** EXERCISE DETAILS **
Print all of the data below exactly as it appears, leaving out every image.

** STORED DATA **

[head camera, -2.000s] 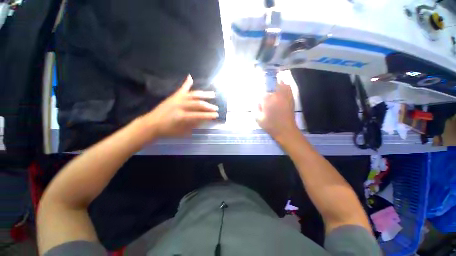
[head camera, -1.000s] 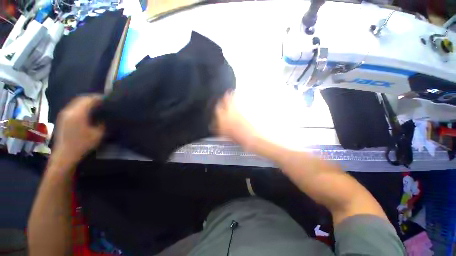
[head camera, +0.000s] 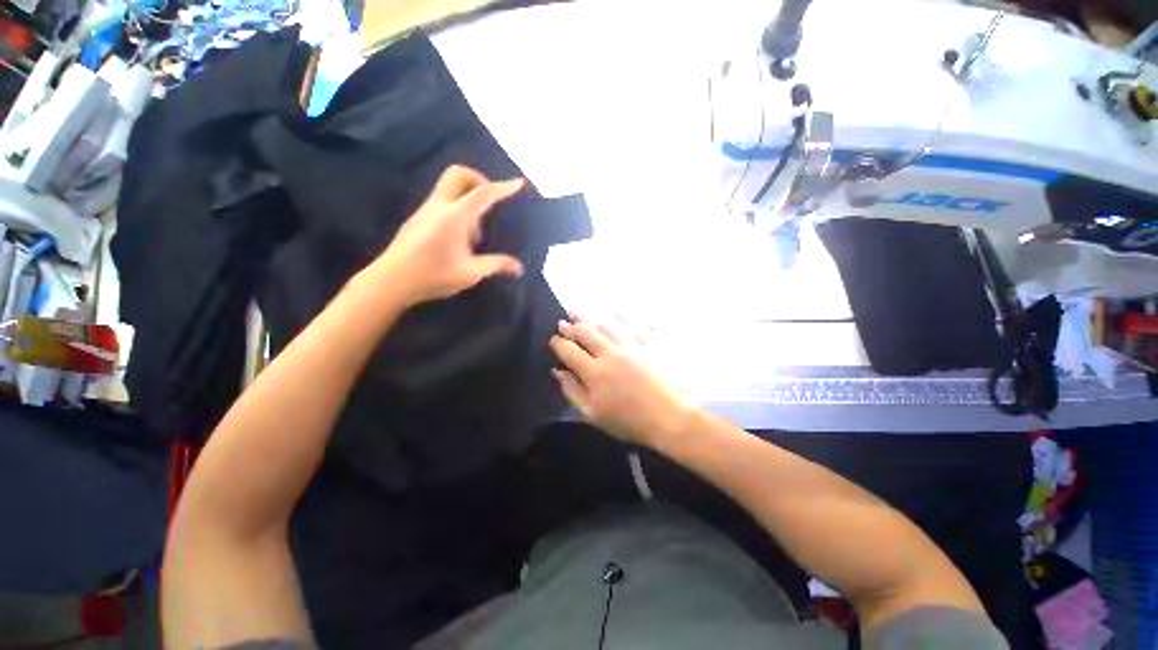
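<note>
A black garment panel lies spread on the white table left of the needle and hangs over its front edge. A small black tab sticks out from its right edge. My left hand is on the cloth beside the tab, thumb and fingers apart; whether it pinches cloth cannot be told. My right hand rests at the panel's right edge, fingers slightly bent; its hold on the cloth is unclear. The white sewing machine stands to the right, its needle area lost in lamp glare.
A small black piece lies right of the needle, with black-handled scissors beside it. A ruler runs along the front edge. A dark pile and white bundled pieces are at the left. A blue basket is at lower right.
The black cloth was bunched between both hands a second ago; now it lies flatter over the left of the table and front edge. My left hand has moved right onto it, my right hand lower.
</note>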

** THE COMPLETED TASK **
[head camera, -2.000s] 
[head camera, -1.000s] 
[head camera, +0.000s] 
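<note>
A black garment panel lies spread on the white table left of the needle and hangs over its front edge. A small black tab sticks out from its right edge. My left hand is on the cloth beside the tab, thumb and fingers apart; whether it pinches cloth cannot be told. My right hand rests at the panel's right edge, fingers slightly bent; its hold on the cloth is unclear. The white sewing machine stands to the right, its needle area lost in lamp glare.
A small black piece lies right of the needle, with black-handled scissors beside it. A ruler runs along the front edge. A dark pile and white bundled pieces are at the left. A blue basket is at lower right.
The black cloth was bunched between both hands a second ago; now it lies flatter over the left of the table and front edge. My left hand has moved right onto it, my right hand lower.
</note>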

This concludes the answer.